(5/31/12 3:35 AM), David Rientjes wrote:
On Thu, 31 May 2012, KOSAKI Motohiro wrote:
As I said, LXC and namespace isolation is a tangent to the discussion of
faking the /proc/meminfo for the memcg context of a thread.
Because of, /proc/meminfo affect a lot of libraries behavior. So, it's not only
application issue. If you can't rewrite _all_ of userland assets, fake meminfo
can't be escaped. Again see alternative container implementation.
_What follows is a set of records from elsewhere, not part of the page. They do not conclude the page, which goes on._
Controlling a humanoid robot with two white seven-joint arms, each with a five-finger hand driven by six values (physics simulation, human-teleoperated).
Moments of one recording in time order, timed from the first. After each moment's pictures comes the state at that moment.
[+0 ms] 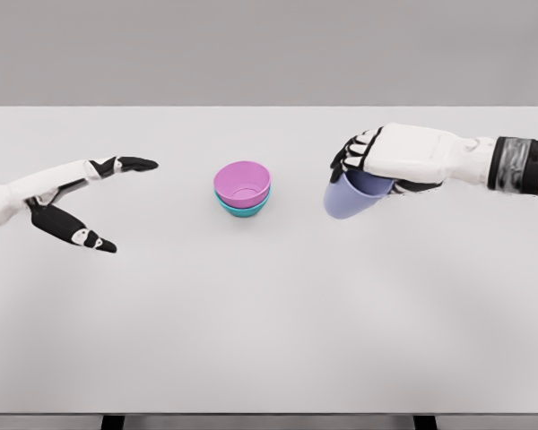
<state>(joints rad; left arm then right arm) -0.54 1.00 -0.75 -1.45 0.62 -0.61 -0.61 -0.66 -0.75 0.53 -1.62 0.40 -0.61 0.61</state>
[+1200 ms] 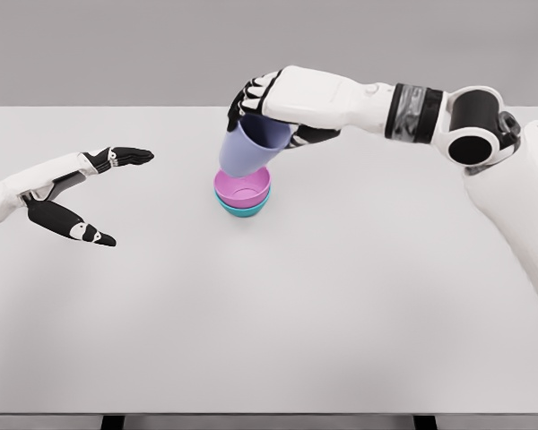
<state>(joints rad) -0.53 0.99 -0.74 -1.44 0.67 -0.61 -0.61 -0.83 -0.38 0.54 -1.43 0.43 -0.61 0.61</state>
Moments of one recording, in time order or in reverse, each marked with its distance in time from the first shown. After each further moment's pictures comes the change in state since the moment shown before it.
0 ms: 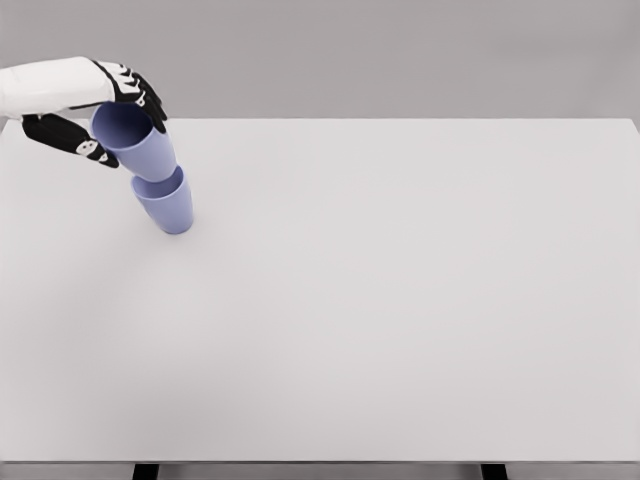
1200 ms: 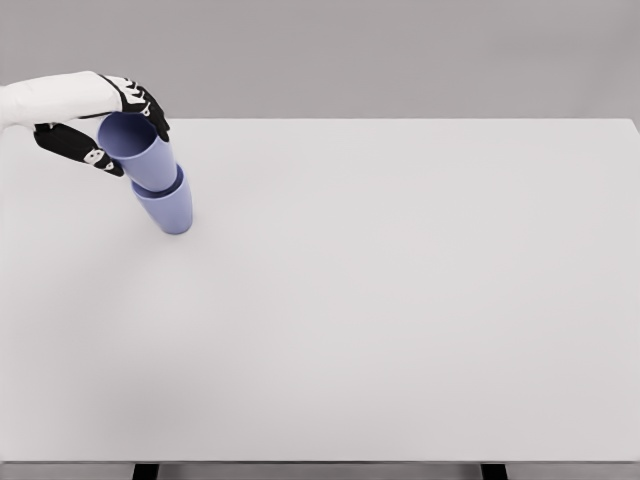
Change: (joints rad) left arm 0.026 -0.041 -0.010 0.068 -0.007 0.000 -0.003; right arm 0.000 0.000 0.000 0.000 0.000 0.000 0.000
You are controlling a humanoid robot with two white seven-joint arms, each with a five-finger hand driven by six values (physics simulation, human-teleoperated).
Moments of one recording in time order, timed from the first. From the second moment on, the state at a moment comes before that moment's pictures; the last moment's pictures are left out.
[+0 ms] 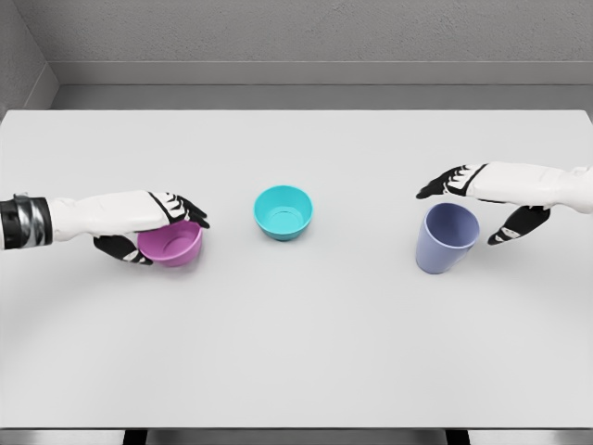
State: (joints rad) left arm -0.54 0.84 -0.62 -1.45 -0.24 -0.61 -0.61; right arm -0.73 -1.03 0.82 -1.45 0.00 -0.61 0.58
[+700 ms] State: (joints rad) left arm -0.61 0.74 -0.60 -1.45 -0.32 -0.61 -0.61; right arm -0.72 -1.03 0.82 -1.45 0.00 -0.61 0.58
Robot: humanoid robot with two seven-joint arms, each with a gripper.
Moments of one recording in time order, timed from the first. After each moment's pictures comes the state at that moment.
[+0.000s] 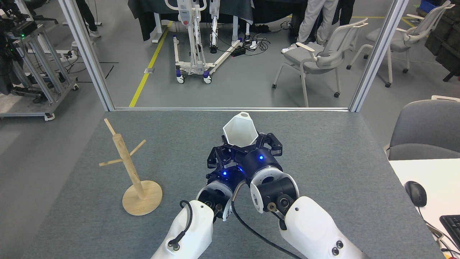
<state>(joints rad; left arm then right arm) -0.57 -0.14 -0.56 -1.13 -1.30 0.18 -0.09 -0.62 -0.12 0.78 -1.66 1.22 0.54 0.65</state>
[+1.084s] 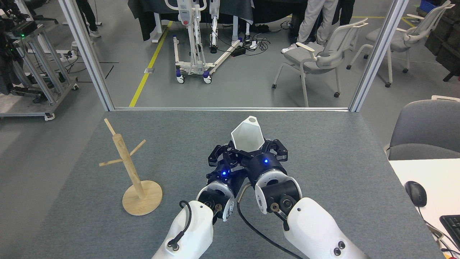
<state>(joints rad) -0.57 -0.14 -0.55 -1.13 -1.27 0.17 -0.03 -0.60 -0.13 0.78 -1.61 1.21 0.55 0.67</state>
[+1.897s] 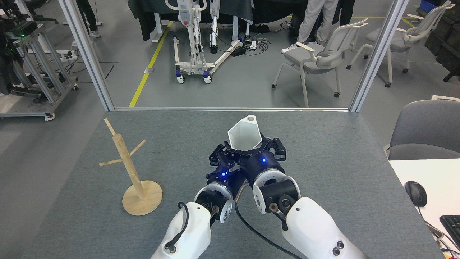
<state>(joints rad) -0.55 -0.13 -0.56 -1.17 -1.27 0.11 -0.02 -0.61 -0.13 0.78 -1.63 1.21 0.54 0.65</state>
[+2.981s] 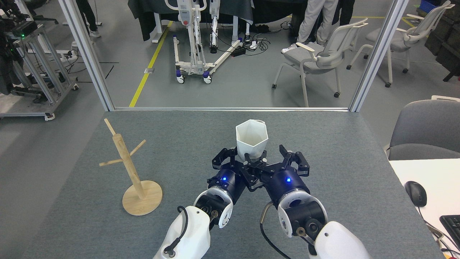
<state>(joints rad) -0.53 -0.13 -0.56 -1.18 -1.27 0.06 -0.01 -0.47 -0.28 0.77 -1.78 1.22 0.55 0.58</state>
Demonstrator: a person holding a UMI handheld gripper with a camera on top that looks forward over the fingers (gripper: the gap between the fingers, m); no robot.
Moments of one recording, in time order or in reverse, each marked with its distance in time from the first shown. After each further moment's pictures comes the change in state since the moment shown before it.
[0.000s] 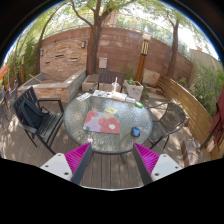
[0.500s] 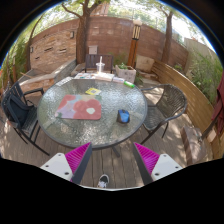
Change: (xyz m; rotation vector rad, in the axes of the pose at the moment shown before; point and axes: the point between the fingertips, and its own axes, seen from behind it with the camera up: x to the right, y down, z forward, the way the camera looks) arm 0.096 0.089 0.154 -0.117 0.044 0.062
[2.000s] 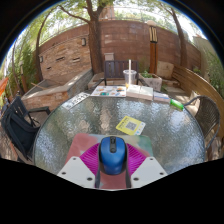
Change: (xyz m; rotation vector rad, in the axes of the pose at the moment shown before) arm -0.179 -0.185 0.274 0.111 -0.219 0.029
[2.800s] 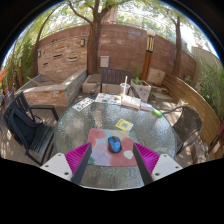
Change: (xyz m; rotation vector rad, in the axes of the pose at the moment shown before) arm -0.047 -0.022 -0.194 -0.002 0.142 -0.073
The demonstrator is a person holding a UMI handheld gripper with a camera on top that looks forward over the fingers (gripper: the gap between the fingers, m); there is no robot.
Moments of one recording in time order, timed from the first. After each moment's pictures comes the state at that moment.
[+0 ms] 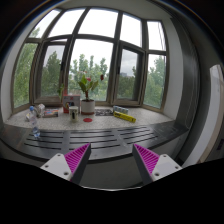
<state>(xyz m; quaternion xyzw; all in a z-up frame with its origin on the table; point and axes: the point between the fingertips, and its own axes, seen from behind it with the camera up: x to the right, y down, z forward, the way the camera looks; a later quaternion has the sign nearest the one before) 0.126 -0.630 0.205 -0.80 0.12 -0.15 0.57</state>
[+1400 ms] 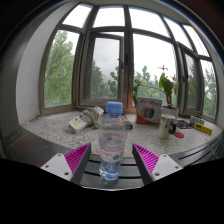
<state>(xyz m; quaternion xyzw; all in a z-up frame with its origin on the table) -0.308 -0.242 0.100 -0.78 -0.04 0.01 0.62</state>
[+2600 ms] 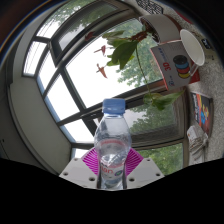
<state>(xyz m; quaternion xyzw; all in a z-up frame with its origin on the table) -0.162 -0.053 0.400 -0.34 0.33 0.78 0.40</state>
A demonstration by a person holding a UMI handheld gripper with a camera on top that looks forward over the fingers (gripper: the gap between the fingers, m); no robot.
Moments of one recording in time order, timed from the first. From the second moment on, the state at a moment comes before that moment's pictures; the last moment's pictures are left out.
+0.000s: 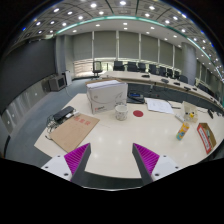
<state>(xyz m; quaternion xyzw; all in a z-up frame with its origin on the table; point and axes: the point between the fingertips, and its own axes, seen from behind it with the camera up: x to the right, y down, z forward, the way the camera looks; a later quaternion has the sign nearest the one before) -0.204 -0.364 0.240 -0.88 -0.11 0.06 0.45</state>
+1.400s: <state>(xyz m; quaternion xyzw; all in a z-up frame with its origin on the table) 0.238 -0.014 0.062 -0.83 0.01 -0.04 0.56</state>
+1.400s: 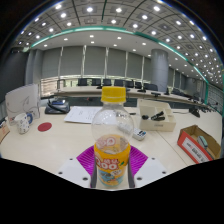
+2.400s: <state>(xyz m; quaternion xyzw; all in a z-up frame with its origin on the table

It's a tangent because it isn't a complete psuedo /proc/meminfo for all
threads attached to a memcg regardless of any namespace isolation; the LXC
solution has existed for a couple of years by its procfs patchset that
overlaps procfs with fuse and can suppress or modify any output in the
context of a memory controller using things like
memory.{limit,usage}_in_bytes. I'm sure all other fields could be
modified if outputted in some structured way via memcg; it looks like
memory.stat would need to be extended to provide that. If that's mounted
prior to executing the application, then your isolation is achieved and
all libraries should see the new output that you've defined in LXC.
However, this seems like a seperate topic than the patch at hand which
does this directly to /proc/meminfo based on a thread's memcg context,
that's the part that I'm nacking.
Then, I NAKed current patch too. Yeah, current one is ugly. It assume _all_
user need namespace isolation and it clearly is not.
I'd recommend to Gao to expose this
information via memory.stat and then use fuse and the procfs lxc support
as your way of contextualizing the resources.
It's one of a option. But, I seriously doubt fuse can make simpler than kamezawa-san's
idea. But yeah, I might NACK kamezawa-san's one if he will post ugly patch.